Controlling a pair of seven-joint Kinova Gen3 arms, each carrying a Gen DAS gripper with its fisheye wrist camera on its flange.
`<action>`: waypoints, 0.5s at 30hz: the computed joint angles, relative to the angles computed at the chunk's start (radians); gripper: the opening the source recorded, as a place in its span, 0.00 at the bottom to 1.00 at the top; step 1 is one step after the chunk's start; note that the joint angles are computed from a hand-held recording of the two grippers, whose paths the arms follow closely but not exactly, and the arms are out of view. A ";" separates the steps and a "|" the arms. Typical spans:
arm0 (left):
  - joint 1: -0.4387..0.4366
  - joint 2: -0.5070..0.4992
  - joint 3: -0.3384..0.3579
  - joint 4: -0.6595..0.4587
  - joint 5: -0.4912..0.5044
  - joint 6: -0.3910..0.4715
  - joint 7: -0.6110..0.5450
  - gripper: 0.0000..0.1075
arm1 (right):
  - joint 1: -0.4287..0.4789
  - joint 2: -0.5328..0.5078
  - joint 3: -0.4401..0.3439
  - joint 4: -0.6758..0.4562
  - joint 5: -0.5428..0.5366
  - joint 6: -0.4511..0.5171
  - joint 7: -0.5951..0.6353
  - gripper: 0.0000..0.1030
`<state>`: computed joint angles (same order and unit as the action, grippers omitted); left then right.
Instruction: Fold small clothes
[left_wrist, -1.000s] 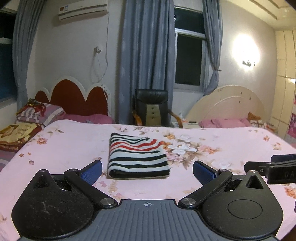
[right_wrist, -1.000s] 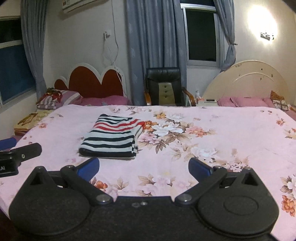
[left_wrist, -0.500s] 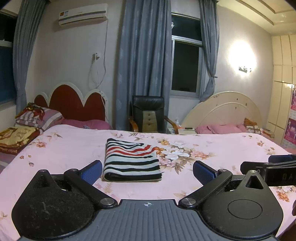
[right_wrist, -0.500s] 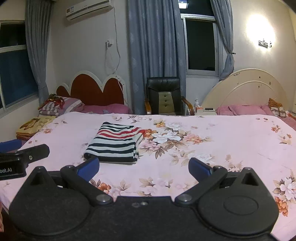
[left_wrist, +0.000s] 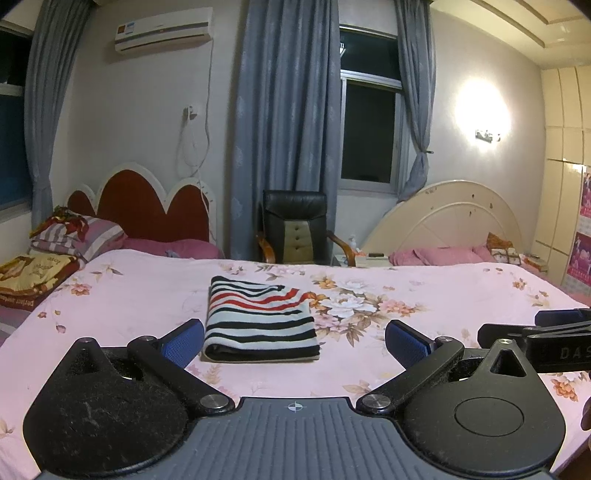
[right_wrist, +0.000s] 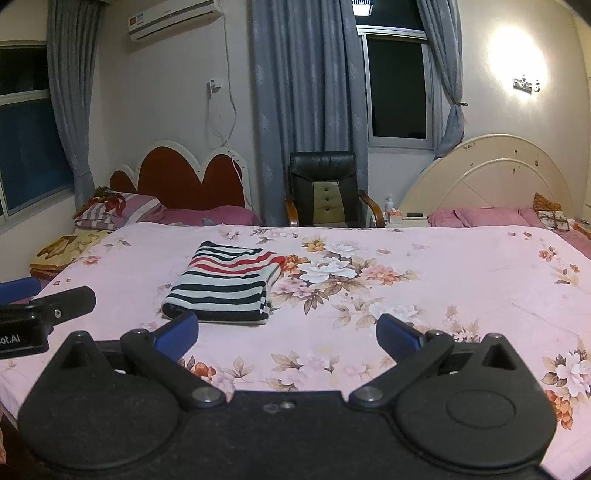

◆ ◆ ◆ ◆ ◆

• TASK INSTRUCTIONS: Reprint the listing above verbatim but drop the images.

• EXERCISE ANSWER:
Controlling a pair of seven-joint Kinova Gen3 arms, each carrying a Gen DAS gripper with its fisheye wrist camera on its flange.
`<action>`: waypoints, 0.5s at 30hz: the computed joint angles, relative to the angles computed at the chunk's start (radians); gripper: the opening the source recorded, as a place in its span, 0.00 at the bottom to 1.00 at the top; step 1 is one step after the chunk's start; note that the joint angles are computed from a hand-held recording of the two grippers, whose paths the arms follow closely but not exactly, and the arms are out of view. A ";" separates the steps and a "|" the arms. Typical spans:
arm0 (left):
  - joint 1: -0.4387..0.4366
  - joint 2: -0.5070..0.4992
  - joint 3: -0.3384..0.3579
  - joint 4: -0.6595..0.4587
  - joint 5: -0.4912..0.5044
  - joint 6: -0.3910..0.4715
  - joint 7: -0.6110..0.5450
  - gripper: 0.0000..0.1075
arm1 (right):
  - joint 1: -0.4287..0.4789
  - joint 2: -0.5328..0.5078
  - joint 3: -0.4401..0.3439
  - joint 4: -0.6758..0.4562
  - joint 5: -0.5428..0.5366
  - joint 6: -0.4511..0.5171
  - joint 7: -0.5951..0.6353
  - gripper: 0.0000..0.1030
`<state>`: computed joint angles (same order and unit as the action, grippers omitted); left then right.
Instruction: Fold small clothes
[left_wrist, -1.000s] 
[right_wrist, -1.000s] 
[left_wrist, -0.500s] 
[right_wrist, -0.500s] 
[left_wrist, +0.000s] 
[right_wrist, +0.000s] 

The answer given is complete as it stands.